Many colleges and universities across the United States have surveyed their students on their experiences with sexual assault, sexual harassment, and sexual misconduct on campus. In many cases the results of those surveys have caused a great deal of concern.

But perhaps one of the more startling surveys was the one recently released by Tulane University in New Orleans. There, 41 percent of undergraduate women students who responded to the survey reported that they had been victims of sexual assault since coming to campus. The university defines sexual assault as rape, attempted rape, or “fondling, kissing, or rubbing up against a person’s private areas of their body (lips, breast/chest, crotch, or butt), or removing clothing without the person’s consent by incapacitation or force.”

Some 24 percent of undergraduate women respondents reported that they had been raped and 21 percent stated they were victims of attempted rape.

Seventy-four percent of women who experienced any form of sexual assault reported they were incapacitated by alcohol at the time of the incident. White heterosexual women were twice as likely to be victims of sexual assault than heterosexual women of color.
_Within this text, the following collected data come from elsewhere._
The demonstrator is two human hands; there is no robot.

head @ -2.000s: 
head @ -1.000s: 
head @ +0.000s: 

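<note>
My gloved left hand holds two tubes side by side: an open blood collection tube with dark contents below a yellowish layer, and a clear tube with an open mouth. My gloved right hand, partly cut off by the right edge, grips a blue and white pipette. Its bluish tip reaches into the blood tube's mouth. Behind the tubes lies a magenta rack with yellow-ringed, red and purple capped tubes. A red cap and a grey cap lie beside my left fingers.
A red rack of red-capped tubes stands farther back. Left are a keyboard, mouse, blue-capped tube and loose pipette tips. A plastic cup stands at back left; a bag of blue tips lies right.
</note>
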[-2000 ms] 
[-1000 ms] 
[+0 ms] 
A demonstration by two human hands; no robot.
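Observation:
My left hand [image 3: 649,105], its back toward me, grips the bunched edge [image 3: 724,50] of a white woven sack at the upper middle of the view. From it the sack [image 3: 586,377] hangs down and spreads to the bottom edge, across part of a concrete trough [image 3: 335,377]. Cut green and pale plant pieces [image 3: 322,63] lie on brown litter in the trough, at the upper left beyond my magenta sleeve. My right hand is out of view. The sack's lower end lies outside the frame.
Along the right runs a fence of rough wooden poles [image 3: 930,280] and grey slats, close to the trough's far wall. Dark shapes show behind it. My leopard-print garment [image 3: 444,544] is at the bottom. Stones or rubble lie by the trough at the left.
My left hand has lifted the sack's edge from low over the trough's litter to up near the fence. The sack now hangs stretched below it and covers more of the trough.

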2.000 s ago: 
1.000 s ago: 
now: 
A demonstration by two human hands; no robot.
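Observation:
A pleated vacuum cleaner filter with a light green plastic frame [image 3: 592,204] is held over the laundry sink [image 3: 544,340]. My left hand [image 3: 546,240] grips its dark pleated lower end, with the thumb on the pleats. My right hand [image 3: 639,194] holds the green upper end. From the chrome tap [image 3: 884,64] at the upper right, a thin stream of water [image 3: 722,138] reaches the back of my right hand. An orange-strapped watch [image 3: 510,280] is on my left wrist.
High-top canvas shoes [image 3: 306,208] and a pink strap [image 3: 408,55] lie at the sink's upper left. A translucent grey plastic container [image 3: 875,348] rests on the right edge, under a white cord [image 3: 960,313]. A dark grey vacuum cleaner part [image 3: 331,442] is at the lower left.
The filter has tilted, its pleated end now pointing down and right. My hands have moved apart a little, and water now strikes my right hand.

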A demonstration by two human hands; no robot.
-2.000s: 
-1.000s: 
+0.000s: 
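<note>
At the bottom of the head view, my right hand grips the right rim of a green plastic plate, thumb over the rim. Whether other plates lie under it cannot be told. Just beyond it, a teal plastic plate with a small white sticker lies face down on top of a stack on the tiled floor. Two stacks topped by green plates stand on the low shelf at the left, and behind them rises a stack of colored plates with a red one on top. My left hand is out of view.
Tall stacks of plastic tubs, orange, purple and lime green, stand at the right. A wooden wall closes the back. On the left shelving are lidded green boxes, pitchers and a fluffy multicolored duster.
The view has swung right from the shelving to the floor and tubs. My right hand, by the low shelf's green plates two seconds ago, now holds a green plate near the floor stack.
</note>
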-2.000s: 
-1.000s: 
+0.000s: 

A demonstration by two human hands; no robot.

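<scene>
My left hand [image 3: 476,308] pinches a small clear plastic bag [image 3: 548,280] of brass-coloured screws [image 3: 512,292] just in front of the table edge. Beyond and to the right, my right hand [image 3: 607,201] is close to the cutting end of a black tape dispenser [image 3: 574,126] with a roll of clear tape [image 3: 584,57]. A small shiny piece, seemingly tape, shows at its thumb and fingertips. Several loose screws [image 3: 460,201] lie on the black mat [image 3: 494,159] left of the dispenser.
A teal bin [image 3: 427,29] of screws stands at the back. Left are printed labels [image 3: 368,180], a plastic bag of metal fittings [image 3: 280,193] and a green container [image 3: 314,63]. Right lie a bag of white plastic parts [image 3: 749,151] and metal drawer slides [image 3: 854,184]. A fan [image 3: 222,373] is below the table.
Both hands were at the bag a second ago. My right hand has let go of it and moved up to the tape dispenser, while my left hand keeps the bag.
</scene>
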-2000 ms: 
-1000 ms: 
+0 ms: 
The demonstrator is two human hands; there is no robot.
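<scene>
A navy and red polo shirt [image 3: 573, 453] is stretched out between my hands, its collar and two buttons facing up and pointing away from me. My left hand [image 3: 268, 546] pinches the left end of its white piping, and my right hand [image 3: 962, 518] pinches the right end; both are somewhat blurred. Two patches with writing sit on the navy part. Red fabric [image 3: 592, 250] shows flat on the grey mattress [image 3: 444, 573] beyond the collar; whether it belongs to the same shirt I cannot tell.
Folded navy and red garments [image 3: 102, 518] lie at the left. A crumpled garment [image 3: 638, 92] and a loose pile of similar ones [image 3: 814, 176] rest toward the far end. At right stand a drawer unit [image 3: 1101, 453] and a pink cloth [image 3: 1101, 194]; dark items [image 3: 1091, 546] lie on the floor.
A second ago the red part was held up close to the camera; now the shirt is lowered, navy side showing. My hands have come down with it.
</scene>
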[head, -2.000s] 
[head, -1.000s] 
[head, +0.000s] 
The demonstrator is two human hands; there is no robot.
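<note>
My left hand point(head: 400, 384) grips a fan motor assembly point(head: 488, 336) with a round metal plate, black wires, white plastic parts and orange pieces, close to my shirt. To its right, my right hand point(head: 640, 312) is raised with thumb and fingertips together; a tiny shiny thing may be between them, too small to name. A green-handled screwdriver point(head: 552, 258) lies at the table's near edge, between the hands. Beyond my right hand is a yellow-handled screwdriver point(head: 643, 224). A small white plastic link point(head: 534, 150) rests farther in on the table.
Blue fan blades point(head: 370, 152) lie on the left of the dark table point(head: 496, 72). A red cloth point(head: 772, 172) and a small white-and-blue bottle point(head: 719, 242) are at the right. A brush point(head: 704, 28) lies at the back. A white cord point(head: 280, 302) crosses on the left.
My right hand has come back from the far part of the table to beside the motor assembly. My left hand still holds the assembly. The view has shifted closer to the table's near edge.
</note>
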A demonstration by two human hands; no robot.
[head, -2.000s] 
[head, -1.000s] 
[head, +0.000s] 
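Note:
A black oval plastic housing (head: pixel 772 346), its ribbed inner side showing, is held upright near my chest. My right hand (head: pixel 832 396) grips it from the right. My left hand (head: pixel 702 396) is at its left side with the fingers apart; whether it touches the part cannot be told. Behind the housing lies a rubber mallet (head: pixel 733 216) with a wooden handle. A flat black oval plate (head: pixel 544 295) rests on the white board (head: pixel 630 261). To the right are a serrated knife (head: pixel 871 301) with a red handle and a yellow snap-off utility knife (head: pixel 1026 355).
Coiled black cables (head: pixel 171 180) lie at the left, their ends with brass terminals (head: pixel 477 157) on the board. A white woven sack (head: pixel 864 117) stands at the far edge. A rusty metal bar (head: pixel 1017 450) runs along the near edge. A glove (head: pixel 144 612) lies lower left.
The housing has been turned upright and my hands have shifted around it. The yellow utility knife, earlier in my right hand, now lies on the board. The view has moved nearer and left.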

These statistics cannot be dismissed by a claim that they are taken from a small sample size. Nearly half of the close to 10,000 students who were asked to participate, did so.

Michael A. Fitts, president of Tulane University, stated in the report that “if we are to succeed, and we must, we will need help from every single member of our community to create a culture of prevention. Our work will require a better understanding of not just the definition of legal consent, but also of the power structures and cultural beliefs that contribute to sexual misconduct.”